I also have been watching a lot of TV lately because I get up early, watch two hours and go to work. It's mostly (well, actually basically only) library DVDs and specifically - The Simpsons and Modern Family which got another hold on them so I had to cruise through them. I swore I wouldn't put Simpsons Season 5 on hold for another week so I can clear my schedule and watch them all, since the same thing seems to happen. Plus I love the Simpsons and was super pleased to find out the library has up to almost 17 seasons! I guess I'll be busy for a while...
I also watched So I Married an Axe Murderer last night for the first time. Liked it :) Feel more cultured lol. My dad quoted it often when I was growing up.

Other than that, dinners and food and budget are stressing me out, but I won't go too much into detail about that. Tonight is our first vegetarian meal from my meatless book and I hope it goes well :)
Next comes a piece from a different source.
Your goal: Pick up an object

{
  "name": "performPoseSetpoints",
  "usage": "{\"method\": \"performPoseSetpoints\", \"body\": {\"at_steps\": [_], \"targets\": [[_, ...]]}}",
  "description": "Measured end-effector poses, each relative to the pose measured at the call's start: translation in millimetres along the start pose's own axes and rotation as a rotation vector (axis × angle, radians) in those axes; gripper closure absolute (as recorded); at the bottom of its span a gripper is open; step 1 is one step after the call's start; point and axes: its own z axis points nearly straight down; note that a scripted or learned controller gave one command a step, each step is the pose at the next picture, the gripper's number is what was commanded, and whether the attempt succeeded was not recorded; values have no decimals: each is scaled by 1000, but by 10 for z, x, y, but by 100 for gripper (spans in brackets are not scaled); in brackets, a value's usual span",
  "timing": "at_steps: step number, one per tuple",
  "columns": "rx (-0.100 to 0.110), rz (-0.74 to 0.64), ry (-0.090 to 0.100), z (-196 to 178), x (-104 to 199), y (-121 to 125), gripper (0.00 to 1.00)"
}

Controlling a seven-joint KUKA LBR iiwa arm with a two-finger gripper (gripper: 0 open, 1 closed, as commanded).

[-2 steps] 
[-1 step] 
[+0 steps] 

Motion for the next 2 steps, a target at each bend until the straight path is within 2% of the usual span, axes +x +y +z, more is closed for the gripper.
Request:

Actually the biggest news currently on my mind is finding a new D&D player. I've been searching since my brother is leaving soon. My friend Sylph is interested, but she's leaving before my brother even is so it turns out now I'm probably gonna host her for a couple games til she leaves. And Atlantean and I both had impressions/thoughts to invite a girl I met once in the play that we had to quit. I'll give her a name.... Naiad. (Not to be confused with Dryad - different friend) She seems pretty up to it and I appreciate that. I did a Facebook shout out and didn't like the results as well, and I'd love to start up a game with some girls. Hopefully Aos Si won't be shy about it... So I'm excited for that, but I better have my campaign together... speaking of which I need to make Sylph's character... Exciting! The guild is gonna change! Also Brownie is coming down for the summer, so maybe we'll draft her!

What else, what else. The book I'm reading is incredibly good. It's called Clan of the Cave Bear and apparently it was very popular in it's day. I can see why. It's good!

Nothing much else :/ Atlantean and I already spent our fun money at the beginning of the month. Wolfman's been coming over recently, brought Atlantean a meal, chilled out with us one night playing a game on my computer while I made dinner for the both of them. Also - I ironed things today! I was so glad to find out that our iron actually works. When I first tried it it didn't heat up and I got worried we'd have to buy another. And I have a sick kitty, so I locked her in the bathroom with her litter box and food because I heard her starting to throw up and apparently Atlantean found two this morning. So we'll keep her in there til the tummyache passes.

The things Atlantean and I spent our fun money on were board games - me on an expansion for Mysterium (which really is pretty cool!) and him on a DC deck-building game he's been eyeing for a while. So I left a note on the bedroom door that says "Come In, Cutie ;)" and then I left this for him:


Lol. Atleast I can leave him some surprises. Hopefully with many more to come.